Exercise requirements | Give back every line of the material exactly. Skip the pictures.
=-=-=
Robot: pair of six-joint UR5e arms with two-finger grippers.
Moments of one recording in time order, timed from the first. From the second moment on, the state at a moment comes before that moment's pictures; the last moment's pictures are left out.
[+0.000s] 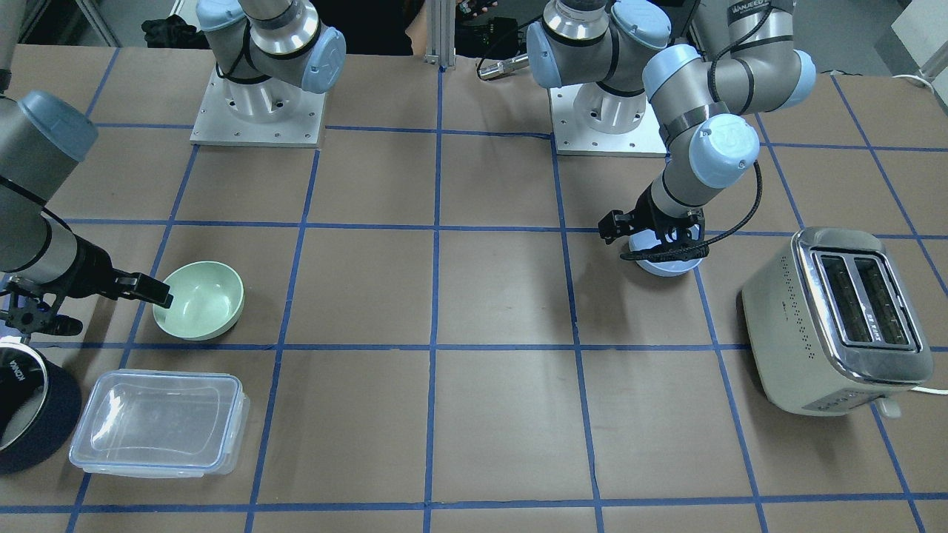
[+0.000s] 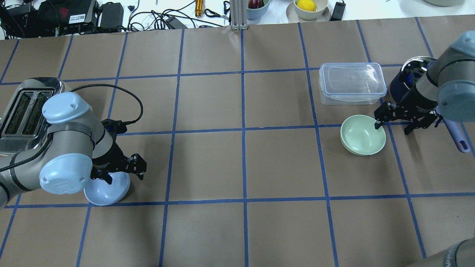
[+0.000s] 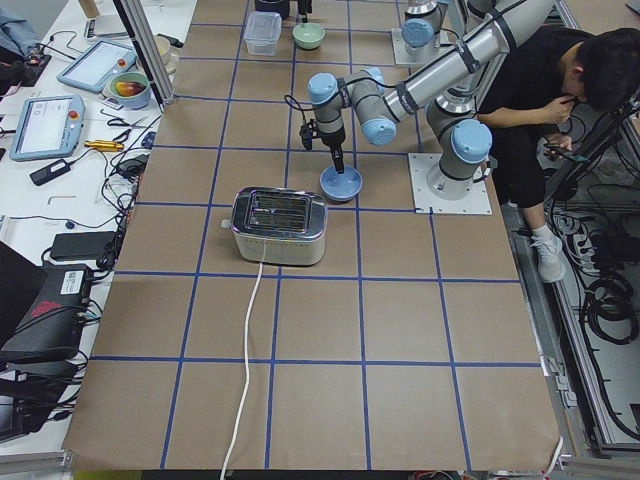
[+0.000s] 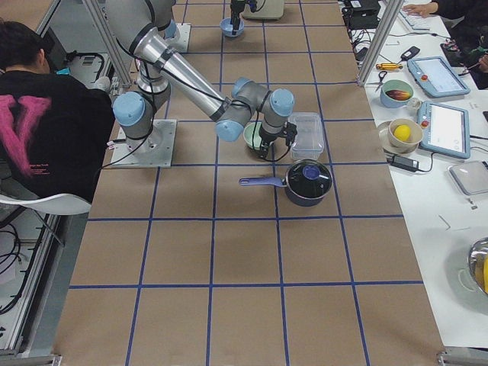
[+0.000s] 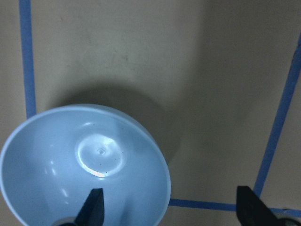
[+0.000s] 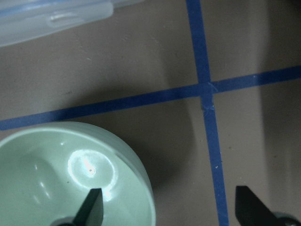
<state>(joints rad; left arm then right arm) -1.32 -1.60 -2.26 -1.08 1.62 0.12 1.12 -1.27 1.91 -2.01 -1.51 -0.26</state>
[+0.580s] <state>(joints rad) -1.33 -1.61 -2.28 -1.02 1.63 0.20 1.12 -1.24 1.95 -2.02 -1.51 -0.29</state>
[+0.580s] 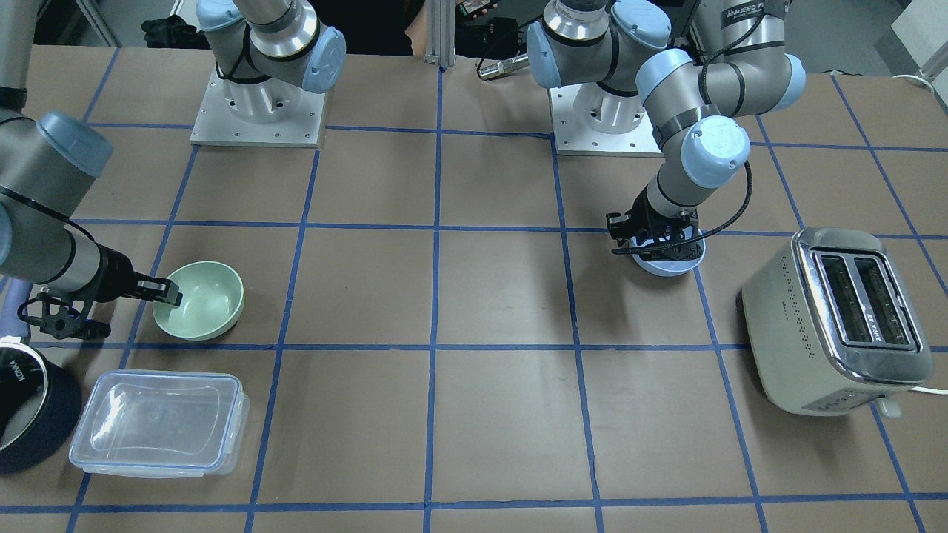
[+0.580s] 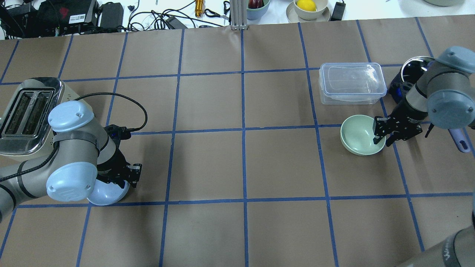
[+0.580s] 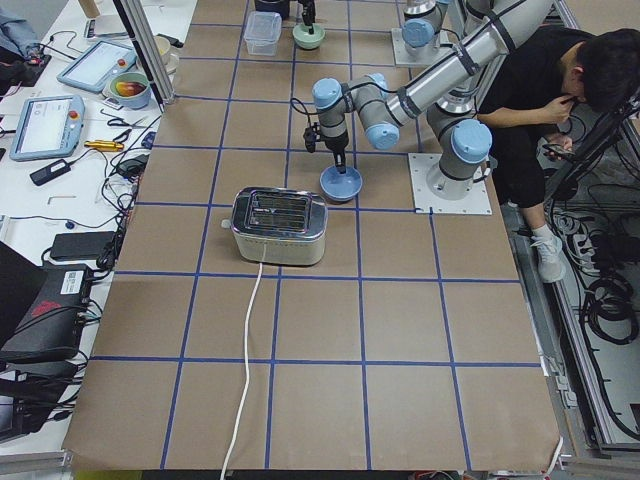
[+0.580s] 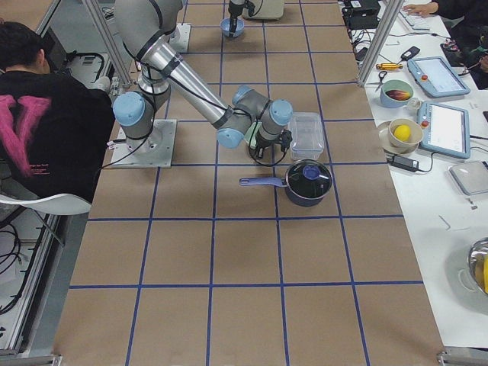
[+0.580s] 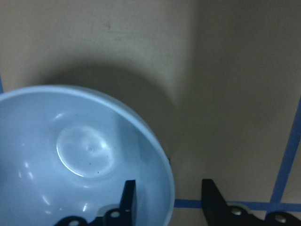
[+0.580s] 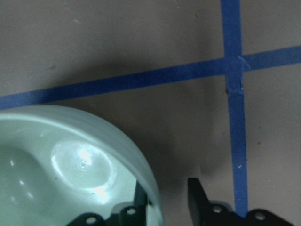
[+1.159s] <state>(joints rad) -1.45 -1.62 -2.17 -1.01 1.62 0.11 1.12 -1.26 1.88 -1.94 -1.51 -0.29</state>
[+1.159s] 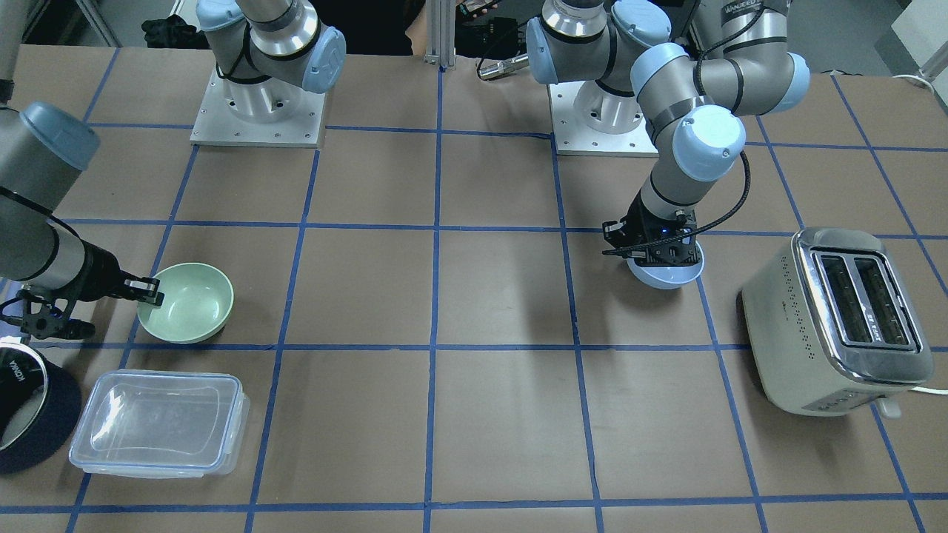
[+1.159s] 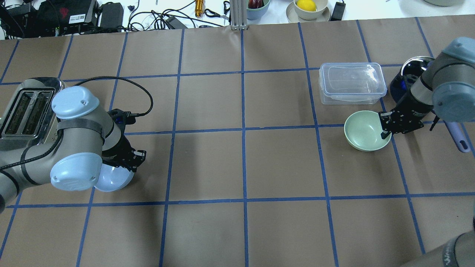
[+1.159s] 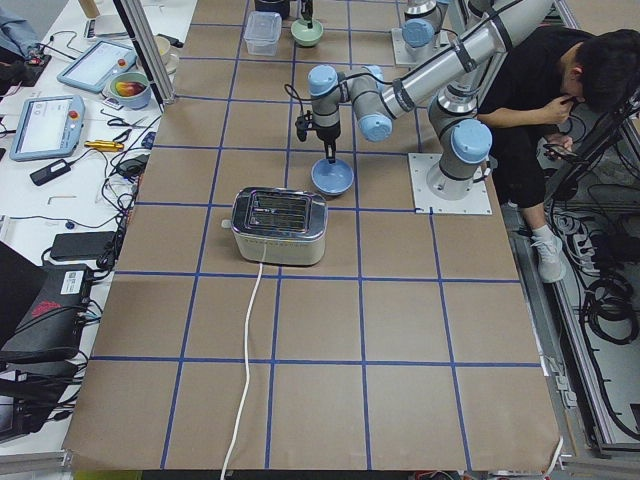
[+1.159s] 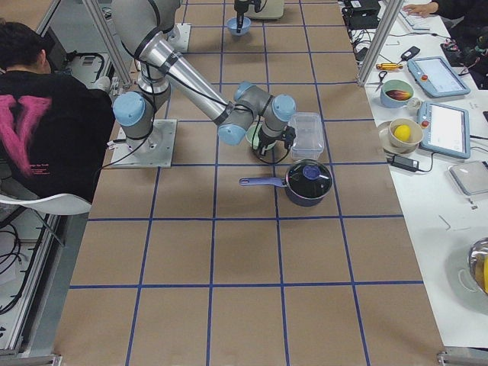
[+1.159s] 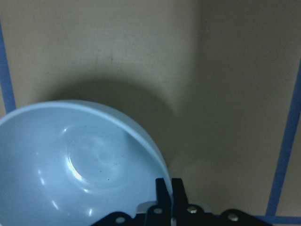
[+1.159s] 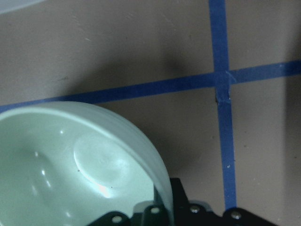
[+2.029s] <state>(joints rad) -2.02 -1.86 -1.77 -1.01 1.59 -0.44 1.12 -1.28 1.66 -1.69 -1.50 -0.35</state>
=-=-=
Answer area |
Robot: pair of six-joint UR5e arms with two-finger grippers.
Moments of one recording in time order, timed from the first. From the second moment on, the state at a moment comes before that moment's pictures; the last moment's pictures are left out.
[+0.000s] 
[+0.000s] 
[+0.000s] 
[+0.000s] 
[+0.000s] 
[+0.000s] 
<state>(joints rad; left arm then right arm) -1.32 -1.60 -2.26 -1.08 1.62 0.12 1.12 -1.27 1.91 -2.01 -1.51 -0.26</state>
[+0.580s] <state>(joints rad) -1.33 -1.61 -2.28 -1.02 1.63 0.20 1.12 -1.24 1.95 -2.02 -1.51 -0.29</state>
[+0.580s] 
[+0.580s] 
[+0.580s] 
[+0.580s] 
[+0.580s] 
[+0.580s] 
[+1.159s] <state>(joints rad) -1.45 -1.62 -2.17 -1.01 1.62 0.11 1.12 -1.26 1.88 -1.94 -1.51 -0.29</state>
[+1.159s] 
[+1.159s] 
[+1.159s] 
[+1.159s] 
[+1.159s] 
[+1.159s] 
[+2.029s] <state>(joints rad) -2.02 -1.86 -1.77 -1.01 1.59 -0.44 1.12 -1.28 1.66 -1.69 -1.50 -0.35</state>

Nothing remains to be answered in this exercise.